Work instruction. The output has to be the full set of records, reproduced exactly, minus any picture.

Data extracted from a collection.
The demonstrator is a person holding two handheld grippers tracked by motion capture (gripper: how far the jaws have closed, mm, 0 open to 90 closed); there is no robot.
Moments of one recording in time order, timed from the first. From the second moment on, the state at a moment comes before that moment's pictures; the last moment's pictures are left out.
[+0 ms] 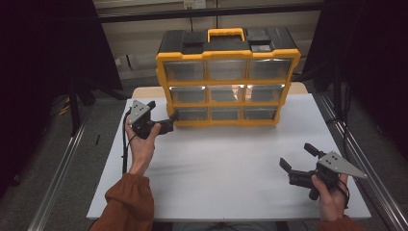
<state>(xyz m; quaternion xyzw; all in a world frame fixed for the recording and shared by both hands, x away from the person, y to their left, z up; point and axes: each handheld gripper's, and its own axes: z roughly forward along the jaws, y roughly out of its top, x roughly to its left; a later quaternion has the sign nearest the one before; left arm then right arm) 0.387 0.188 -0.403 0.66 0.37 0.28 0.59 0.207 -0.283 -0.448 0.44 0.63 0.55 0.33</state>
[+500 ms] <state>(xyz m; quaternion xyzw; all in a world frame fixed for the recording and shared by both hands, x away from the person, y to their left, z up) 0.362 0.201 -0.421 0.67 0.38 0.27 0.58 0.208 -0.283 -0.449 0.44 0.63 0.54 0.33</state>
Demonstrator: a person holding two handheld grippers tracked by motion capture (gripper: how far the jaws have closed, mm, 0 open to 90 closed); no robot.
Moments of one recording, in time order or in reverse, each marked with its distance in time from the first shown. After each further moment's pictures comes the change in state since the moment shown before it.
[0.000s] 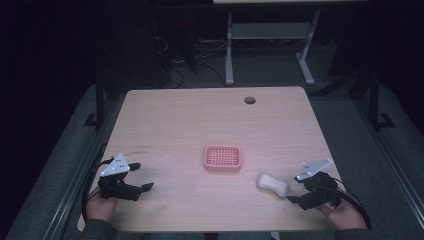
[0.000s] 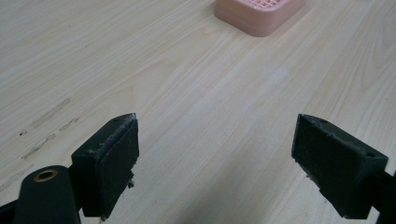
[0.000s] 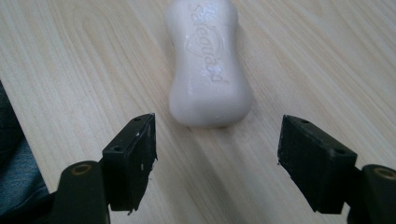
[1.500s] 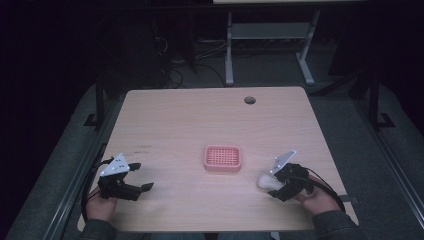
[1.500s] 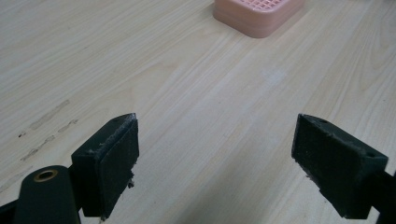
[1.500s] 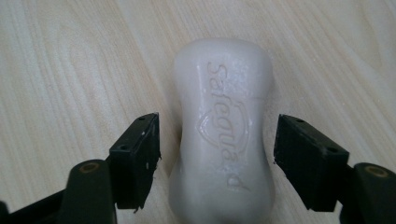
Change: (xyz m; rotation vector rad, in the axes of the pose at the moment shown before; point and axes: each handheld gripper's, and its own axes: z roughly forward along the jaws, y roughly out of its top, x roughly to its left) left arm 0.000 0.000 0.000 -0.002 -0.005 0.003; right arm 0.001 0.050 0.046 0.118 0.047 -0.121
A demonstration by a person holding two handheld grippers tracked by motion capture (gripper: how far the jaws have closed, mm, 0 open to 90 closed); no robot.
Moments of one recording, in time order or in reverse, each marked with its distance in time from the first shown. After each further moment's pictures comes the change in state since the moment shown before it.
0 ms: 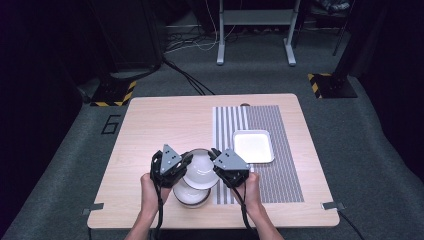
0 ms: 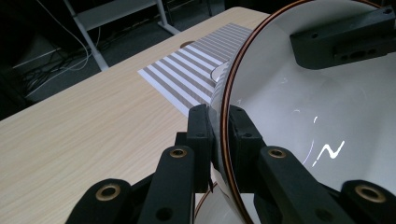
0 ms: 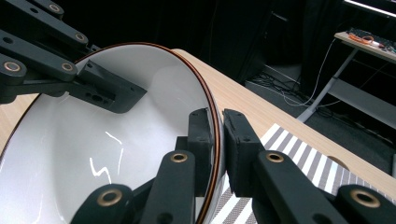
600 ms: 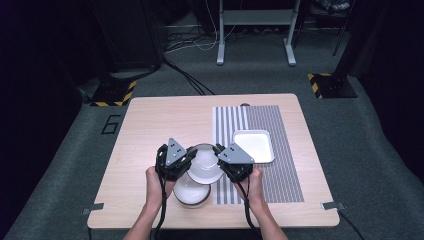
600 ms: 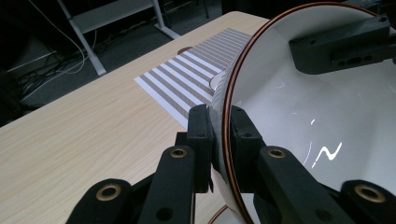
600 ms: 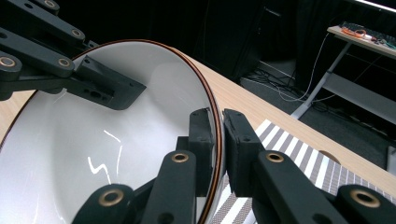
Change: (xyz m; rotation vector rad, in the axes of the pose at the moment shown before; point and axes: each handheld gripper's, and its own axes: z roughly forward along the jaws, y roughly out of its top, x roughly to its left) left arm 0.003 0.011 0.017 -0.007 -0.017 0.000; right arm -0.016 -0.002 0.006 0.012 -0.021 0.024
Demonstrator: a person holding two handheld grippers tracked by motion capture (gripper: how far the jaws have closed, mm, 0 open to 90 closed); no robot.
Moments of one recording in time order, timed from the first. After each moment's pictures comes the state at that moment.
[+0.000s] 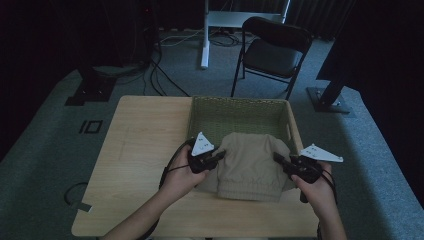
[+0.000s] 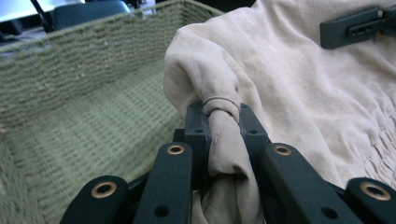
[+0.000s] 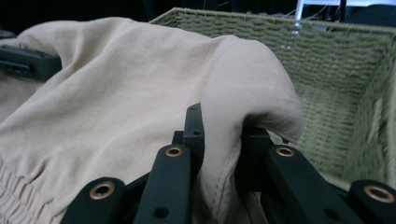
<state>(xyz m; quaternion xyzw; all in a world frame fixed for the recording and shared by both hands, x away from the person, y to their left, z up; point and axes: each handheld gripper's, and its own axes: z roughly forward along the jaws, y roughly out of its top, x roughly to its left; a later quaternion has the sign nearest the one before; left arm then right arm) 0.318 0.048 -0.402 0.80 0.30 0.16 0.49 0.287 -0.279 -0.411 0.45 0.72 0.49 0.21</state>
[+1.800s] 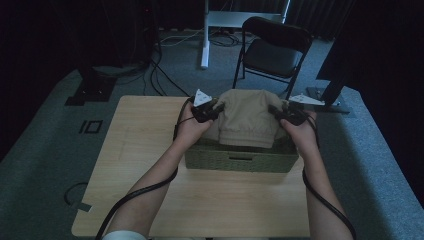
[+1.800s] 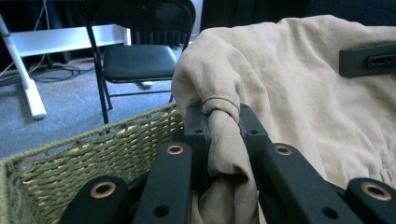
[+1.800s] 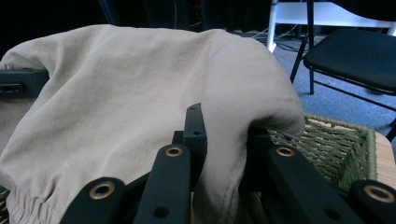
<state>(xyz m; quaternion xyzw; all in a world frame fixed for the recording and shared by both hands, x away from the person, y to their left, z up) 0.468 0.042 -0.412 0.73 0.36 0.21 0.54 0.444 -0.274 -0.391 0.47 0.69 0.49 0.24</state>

Reply.
The demonstrator is a person holding two handheld grippers tracked by motion capture (gripper: how far the jaws have closed, mm, 0 open to 90 closed); there is no robot.
Moments of one recording in time order, timed from the first. From the second moment on, the state at a moment comes before that moment's pictures; the last moment's pictures are left out.
[+0 ms] 
<state>(xyz m; quaternion xyzw; all in a world frame fixed for the recording and shared by both hands, x away from the person, y to their left, z up; point and axes: each handheld gripper's, and its own axes: z roughly forward along the jaws, y roughly out of its top, x roughly to its left; a later quaternion has the sign nearest the one before; left arm then right arm) 0.387 0.188 -0.403 0.66 0.37 0.28 0.59 0.207 -0.283 -0.448 0.44 0.63 0.55 0.33</state>
[+500 ms] <state>(xyz m; quaternion xyzw; all in a world frame fixed for the recording and shared by both hands, x away from the person, y to their left, z up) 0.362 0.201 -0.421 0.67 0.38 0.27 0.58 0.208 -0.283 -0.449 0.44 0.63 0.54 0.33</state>
Demonstrator: a person holding two handheld grippers tracked by motion capture (gripper: how far the jaws have closed, mm, 0 open to 90 closed); no robot.
Moments of one recording, in time order or in reverse, each marked with its distance in time from the first shown. After each further moment's pictures comes the change in state since the moment shown before it.
[0.000s] 
[0.000s] 
[0.000s] 
[1.500s] 
[1.500s] 
[1.500s] 
Change: (xyz m; rotation vector rad, in the axes of the pose at the moment shown before; point and axes: each handheld gripper's, and its own axes: z roughly forward along the jaws, y roughly out of its top, x roughly to its left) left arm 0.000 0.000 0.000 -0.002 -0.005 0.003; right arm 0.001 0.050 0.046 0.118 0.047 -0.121
A demonstration by a person holding two handheld grippers tracked by motion capture (gripper: how far the jaws have closed, mm, 0 open to 90 closed); no robot.
Moments of one recording, in time order or in reverse, each marked with its distance in time from the first shown. After each further moment's pictures comes the change in state since the moment shown before it.
0 ms: 
0 ms: 
0 ms: 
600 ms: 
600 ms: 
600 ms: 
Change: (xyz m; rotation vector rad, in the axes of the pose at the moment shown before; point and axes: each handheld gripper's, and its own axes: z roughly forward along the jaws, y roughly out of its top, x roughly to its left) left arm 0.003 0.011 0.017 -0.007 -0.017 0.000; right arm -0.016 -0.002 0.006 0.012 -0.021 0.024
Demonstrator: a person holding two handheld grippers tracked by motion capture (gripper: how far the jaws have closed, mm, 0 open to 90 closed); no robot.
Moments of one recording in time order, timed from the first. After each moment's pictures comes the state at that moment.
[+0.000s] 
[+0.000s] 
[+0.000s] 
<state>(xyz m; quaternion xyzw; all in a world frame fixed for the recording and shared by both hands, x away from the person, y to their left, z up; point and axes: each handheld gripper's, and its own axes: z roughly forward along the jaws, y roughly out of its top, x roughly to its left; a later quaternion has the sign nearest the one before; left arm then right arm) 0.318 0.048 -0.402 0.80 0.30 0.16 0.49 0.287 -0.279 -0.411 0.45 0.72 0.49 0.21</state>
[+1.800s] 
[+1.800s] 
[+1.800s] 
<state>(xyz m; quaternion xyzw; all in a world frame fixed for the recording and shared by both hands, x away from the person, y to their left, z up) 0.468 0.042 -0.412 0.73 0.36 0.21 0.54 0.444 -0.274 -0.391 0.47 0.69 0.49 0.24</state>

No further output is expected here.